If you have a perfect world model, then all you need is to train an agent on "imaginary rollouts" and then it will be exactly equivalent to training the agent on the real experience. In robotics this is really nice because you can train purely in "mental simulation" without having to wear down your robots. Model-Ensemble TRPO is a straightforward paper that tries these ideas.

Of course in practice, no one ever learns a perfect world model, so it's common to use the fictitious (imagined) experience as a supplemental experience to real interaction. The real interactions data provide some grounding in reality for both the imagination model and the policy training.
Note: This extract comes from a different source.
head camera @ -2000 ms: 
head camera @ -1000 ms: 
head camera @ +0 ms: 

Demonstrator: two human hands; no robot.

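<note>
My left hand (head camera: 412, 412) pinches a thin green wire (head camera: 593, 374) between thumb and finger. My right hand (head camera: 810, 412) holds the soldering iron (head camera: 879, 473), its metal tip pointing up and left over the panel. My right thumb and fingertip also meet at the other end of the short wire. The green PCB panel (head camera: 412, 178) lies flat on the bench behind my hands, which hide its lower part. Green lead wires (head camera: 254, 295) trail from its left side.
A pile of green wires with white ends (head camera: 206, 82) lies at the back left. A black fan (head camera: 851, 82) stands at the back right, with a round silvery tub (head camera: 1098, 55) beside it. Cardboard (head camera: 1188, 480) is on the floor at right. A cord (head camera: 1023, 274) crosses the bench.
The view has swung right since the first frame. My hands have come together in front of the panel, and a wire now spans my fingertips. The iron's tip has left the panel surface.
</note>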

**How to choose the baseline (function b) in policy gradients?**

The baseline should be chosen to minimize the variance of gradients while keeping the estimate of the learning signal unbiased. Here is a talk that covers that stuff in more detail https://www.youtube.com/watch?v=ItI_gMuT5hw, you can also google terms like "variance reduction policy gradient" more and "control variates reinforcement learning". I have a blog post on variance reduction, which also discusses control variates: https://blog.evjang.com/2016/09/variance-reduction-part1.html

Consider episode returns for 3 actions = [1, 10, 100]. Clearly the third action is by far the best, but if you take a naive policy gradient, you end up increasing the likelihood of the bad actions too! Typically $b=V(s)$ is sufficient, because it turns the $Q(s,a)-V(s)$ into advantage $A(s,a)$, which has the desired effect of increasing the likelihood of good actions, keeping the likelihood of neutral actions the same, and decreasing the likelihood of bad actions. Here is a paper that applies an additional control variate on top of advantage estimation to further reduce variance.

**How to better understand target policy smoothing in TD3?**

In actor-critic methods, both the Q function and actor are neural networks, so it can be very easy to use gradient descent to find a region of high curvature in the Q function where the value is very high. You can think of the actor as a generator and a critic as a discriminator, and the actor learns to "adversarially exploit" regions of curvature in the critic so as to maximize the Q value without actually emitting meaningful actions.

#### A Note on Categorizing RL Algorithms

For example, it is possible to derive actor critic algorithms from both on-policy and off-policy perspectives.

Starting from off-policy methods, you have DQN which use the inductive bias of Bellman Equality to learn optimal policies via dynamic programming. Then you can extend DQN to continuous actions via an actor network, which arrives at DDPG.

Starting from on-policy methods, you have REINFORCE, which is vanilla policy gradient algorithm. You can add a value function as a control variate, and this requires learning a critic network. This again re-derives something like PPO or DDPG.

So is DDPG an on-policy or off-policy algorithm? Depending on the frequency with which you update the critic vs. the actor, it starts to look more like onpolicy or offpolicy update. My colleague Shane has a good treatment of the subject in his Interpolated Policy Gradients paper.